#### [WORK TO BE COMPLETED]
Please state how many lines in the records below contain the word "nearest"; the answer should be a number and nothing else.

(EXTRACTED INFORMATION)

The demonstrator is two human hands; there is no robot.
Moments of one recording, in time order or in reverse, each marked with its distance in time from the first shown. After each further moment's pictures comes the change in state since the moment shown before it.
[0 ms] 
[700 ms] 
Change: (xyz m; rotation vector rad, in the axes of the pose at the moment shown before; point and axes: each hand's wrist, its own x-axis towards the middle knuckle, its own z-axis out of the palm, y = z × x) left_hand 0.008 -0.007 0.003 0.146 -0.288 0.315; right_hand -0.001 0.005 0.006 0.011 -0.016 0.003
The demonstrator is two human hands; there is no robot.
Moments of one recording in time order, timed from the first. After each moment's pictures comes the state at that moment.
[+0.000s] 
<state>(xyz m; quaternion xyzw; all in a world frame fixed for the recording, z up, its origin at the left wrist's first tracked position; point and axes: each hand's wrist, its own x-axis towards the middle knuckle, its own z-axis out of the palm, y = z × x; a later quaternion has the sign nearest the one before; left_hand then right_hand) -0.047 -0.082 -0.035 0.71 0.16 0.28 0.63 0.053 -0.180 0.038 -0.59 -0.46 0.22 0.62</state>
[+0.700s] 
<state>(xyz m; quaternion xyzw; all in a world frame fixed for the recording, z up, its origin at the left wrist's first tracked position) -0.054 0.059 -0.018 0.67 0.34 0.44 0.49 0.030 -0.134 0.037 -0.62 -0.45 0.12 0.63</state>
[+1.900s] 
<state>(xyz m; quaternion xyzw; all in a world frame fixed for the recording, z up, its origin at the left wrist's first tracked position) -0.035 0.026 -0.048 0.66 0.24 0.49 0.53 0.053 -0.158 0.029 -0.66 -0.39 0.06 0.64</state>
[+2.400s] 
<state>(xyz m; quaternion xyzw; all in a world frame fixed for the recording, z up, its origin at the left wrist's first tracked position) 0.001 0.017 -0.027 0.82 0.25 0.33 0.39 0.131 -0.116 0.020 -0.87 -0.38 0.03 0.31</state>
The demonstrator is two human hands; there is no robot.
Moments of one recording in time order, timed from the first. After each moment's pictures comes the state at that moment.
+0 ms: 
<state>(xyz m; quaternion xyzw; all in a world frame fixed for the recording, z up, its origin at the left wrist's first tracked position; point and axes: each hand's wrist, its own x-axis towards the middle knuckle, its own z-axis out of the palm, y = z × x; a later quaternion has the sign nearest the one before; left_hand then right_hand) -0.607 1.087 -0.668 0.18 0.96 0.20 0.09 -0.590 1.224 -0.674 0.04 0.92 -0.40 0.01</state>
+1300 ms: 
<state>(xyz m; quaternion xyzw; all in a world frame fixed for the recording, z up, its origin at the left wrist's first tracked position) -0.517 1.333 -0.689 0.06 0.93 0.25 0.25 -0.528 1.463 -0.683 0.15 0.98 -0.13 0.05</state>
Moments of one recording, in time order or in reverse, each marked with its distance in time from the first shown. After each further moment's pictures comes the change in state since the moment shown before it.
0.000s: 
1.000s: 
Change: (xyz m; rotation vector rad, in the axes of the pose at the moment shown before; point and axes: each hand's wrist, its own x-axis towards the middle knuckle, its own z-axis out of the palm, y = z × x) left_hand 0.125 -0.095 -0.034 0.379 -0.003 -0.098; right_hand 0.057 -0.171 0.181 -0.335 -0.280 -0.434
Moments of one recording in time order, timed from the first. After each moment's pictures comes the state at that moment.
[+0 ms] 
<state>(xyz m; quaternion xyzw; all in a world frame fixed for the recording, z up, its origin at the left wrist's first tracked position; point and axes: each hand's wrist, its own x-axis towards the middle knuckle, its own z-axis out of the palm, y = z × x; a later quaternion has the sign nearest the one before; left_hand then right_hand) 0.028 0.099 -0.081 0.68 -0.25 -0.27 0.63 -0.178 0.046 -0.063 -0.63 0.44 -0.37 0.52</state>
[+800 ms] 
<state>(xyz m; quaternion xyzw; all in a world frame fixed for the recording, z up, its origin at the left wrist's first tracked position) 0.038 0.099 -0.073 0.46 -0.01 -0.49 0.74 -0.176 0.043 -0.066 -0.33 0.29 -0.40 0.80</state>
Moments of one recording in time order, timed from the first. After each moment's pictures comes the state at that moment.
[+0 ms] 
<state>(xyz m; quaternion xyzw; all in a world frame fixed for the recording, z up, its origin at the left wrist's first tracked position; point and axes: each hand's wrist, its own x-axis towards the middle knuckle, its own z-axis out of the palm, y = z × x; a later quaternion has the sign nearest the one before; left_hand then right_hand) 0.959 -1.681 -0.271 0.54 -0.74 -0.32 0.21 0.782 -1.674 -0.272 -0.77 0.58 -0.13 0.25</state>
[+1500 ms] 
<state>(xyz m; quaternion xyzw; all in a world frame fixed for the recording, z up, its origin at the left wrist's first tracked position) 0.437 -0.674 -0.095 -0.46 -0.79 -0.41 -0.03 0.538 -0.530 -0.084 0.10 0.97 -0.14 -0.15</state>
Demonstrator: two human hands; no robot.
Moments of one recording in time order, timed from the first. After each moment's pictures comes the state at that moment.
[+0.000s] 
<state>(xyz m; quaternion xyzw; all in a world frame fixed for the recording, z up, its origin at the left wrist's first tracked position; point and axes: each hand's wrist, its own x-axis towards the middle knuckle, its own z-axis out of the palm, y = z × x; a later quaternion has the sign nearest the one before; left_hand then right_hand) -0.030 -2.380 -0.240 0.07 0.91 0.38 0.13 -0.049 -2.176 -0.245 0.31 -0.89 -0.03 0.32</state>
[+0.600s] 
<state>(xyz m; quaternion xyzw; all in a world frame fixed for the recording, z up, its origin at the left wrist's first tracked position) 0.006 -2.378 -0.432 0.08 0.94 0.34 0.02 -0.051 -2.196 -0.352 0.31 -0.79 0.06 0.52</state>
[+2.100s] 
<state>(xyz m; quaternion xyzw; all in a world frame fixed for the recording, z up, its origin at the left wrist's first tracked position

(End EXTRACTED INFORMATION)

#### [RESULT FOR THIS TASK]
5